§ **About this task**
The answer must consist of every record below, transcribed exactly.

Stored data entries:
[Start of section]
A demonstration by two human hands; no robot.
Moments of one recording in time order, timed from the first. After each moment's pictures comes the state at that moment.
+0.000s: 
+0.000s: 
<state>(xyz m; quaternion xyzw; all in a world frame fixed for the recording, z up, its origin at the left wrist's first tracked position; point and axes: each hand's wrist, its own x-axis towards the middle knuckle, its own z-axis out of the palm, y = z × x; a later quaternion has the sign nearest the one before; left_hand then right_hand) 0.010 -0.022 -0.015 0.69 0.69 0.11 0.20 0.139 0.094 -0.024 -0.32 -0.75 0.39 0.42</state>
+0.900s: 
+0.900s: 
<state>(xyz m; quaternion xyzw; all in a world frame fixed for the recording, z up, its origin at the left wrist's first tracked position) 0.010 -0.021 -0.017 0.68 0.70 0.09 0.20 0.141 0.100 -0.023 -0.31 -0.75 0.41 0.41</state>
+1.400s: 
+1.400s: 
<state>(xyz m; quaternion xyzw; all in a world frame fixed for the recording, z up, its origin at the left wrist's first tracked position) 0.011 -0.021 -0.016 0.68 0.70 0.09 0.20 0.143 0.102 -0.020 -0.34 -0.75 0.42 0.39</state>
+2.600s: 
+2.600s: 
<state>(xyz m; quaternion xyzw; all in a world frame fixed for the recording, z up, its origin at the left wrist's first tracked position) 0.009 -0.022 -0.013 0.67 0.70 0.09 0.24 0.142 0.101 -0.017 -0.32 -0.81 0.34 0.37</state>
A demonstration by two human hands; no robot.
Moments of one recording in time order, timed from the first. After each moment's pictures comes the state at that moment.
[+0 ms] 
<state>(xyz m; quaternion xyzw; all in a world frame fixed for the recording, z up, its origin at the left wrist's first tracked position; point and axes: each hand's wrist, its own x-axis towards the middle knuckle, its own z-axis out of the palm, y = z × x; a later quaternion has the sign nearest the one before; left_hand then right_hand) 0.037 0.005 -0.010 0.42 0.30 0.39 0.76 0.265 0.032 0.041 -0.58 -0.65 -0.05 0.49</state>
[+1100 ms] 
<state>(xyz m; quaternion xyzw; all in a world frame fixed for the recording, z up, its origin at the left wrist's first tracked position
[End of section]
§ **Expected output**
A demonstration by two human hands; no robot.
Moments of one recording in time order, timed from the first. After each moment's pictures comes the state at that moment.
+0.000s: 
+0.000s: 
<state>(xyz m; quaternion xyzw; all in a world frame fixed for the recording, z up, its origin at the left wrist's first tracked position; point and axes: each hand's wrist, its own x-axis towards the middle knuckle, its own z-axis out of the palm, y = z × x; a later quaternion has the sign nearest the one before; left_hand then right_hand) 0.010 -0.022 -0.015 0.69 0.69 0.11 0.20 0.139 0.094 -0.024 -0.32 -0.75 0.39 0.42</state>
+0.900s: 
+0.900s: 
<state>(xyz m; quaternion xyzw; all in a world frame fixed for the recording, z up, its origin at the left wrist's first tracked position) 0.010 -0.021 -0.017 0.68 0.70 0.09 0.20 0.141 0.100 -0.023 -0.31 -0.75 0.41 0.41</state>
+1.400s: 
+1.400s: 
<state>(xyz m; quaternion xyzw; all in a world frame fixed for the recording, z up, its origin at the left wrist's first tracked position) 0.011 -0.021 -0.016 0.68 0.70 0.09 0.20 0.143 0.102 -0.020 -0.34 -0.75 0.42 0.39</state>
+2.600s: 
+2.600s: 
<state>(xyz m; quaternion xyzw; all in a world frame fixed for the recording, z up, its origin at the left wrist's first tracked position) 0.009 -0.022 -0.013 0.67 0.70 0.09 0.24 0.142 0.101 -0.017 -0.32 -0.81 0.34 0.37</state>
A demonstration by two human hands; no robot.
Moments of one recording in time order, timed from the first. After each moment's pictures comes the state at that moment.
[+0 ms] 
<state>(xyz m; quaternion xyzw; all in a world frame fixed for the recording, z up, its origin at the left wrist's first tracked position; point and axes: each hand's wrist, its own x-axis towards the middle knuckle, its own z-axis out of the palm, y = z × x; a later quaternion has the sign nearest the one before; left_hand then right_hand) 0.037 0.005 -0.010 0.42 0.30 0.39 0.76 0.265 0.032 0.041 -0.58 -0.65 -0.05 0.49</state>
[+1100 ms] 
<state>(xyz m; quaternion xyzw; all in a world frame fixed for the recording, z up, its origin at the left wrist's first tracked position

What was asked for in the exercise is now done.